### WORK ITEM
Beginning with the line that contains "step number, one" and ending with the line that contains "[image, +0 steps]", reproduce the lines of the entries below exactly, omitting pictures.

--------------------

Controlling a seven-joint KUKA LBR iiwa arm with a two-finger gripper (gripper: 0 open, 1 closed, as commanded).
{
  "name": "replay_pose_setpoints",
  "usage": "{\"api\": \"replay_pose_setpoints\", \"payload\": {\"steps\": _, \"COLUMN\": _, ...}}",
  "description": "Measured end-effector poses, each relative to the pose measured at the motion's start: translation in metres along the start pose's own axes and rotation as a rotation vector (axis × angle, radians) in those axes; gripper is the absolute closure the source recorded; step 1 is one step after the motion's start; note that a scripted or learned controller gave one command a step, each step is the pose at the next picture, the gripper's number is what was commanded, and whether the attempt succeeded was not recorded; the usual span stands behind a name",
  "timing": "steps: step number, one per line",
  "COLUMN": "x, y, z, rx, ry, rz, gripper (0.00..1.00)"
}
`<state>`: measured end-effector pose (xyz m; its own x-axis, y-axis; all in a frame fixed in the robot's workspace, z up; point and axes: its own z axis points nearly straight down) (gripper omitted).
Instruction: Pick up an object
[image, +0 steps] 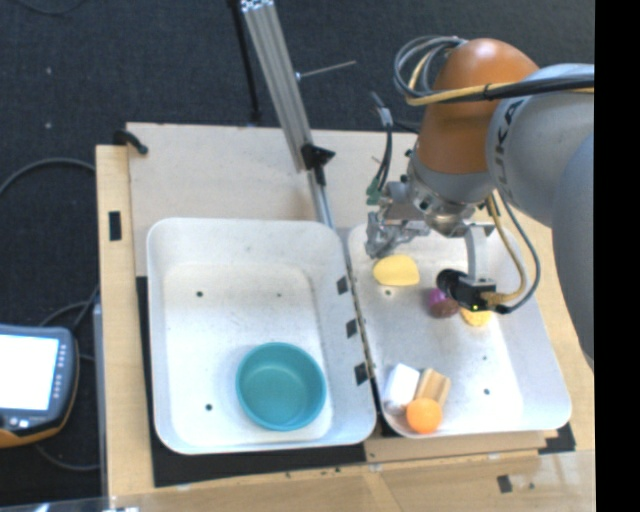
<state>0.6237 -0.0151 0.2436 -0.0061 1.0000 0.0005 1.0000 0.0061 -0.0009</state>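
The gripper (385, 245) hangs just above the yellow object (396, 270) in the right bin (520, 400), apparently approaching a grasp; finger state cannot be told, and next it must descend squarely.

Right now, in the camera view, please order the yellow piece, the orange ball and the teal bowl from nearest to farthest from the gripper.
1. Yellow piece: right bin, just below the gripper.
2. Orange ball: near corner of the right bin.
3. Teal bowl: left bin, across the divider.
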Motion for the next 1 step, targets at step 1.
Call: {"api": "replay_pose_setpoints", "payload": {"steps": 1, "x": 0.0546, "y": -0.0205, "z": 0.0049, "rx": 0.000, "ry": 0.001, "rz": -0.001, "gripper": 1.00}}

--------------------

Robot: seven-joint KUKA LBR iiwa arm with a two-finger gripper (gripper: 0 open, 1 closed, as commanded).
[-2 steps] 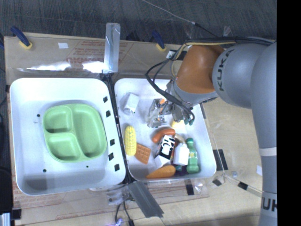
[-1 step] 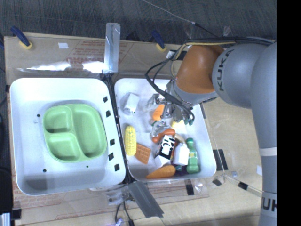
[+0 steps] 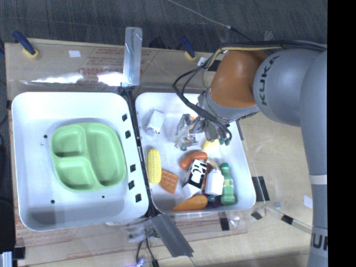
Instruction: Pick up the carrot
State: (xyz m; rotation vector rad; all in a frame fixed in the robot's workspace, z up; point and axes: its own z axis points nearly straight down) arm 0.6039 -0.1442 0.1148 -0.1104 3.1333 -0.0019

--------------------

### YOUR SOLUTION
  "timing": "steps: step number, one per line",
  "COLUMN": "x, y, z, rx, ry, rz, gripper (0.00..1.00)"
}
`<state>`: measured end-effector pose (xyz m; its own x-axis, y-axis; all in a frame fixed in the robot's workspace, z up; point and axes: its own z axis points nearly straight down) (gripper omitted).
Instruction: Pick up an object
[image, +0 steps] 

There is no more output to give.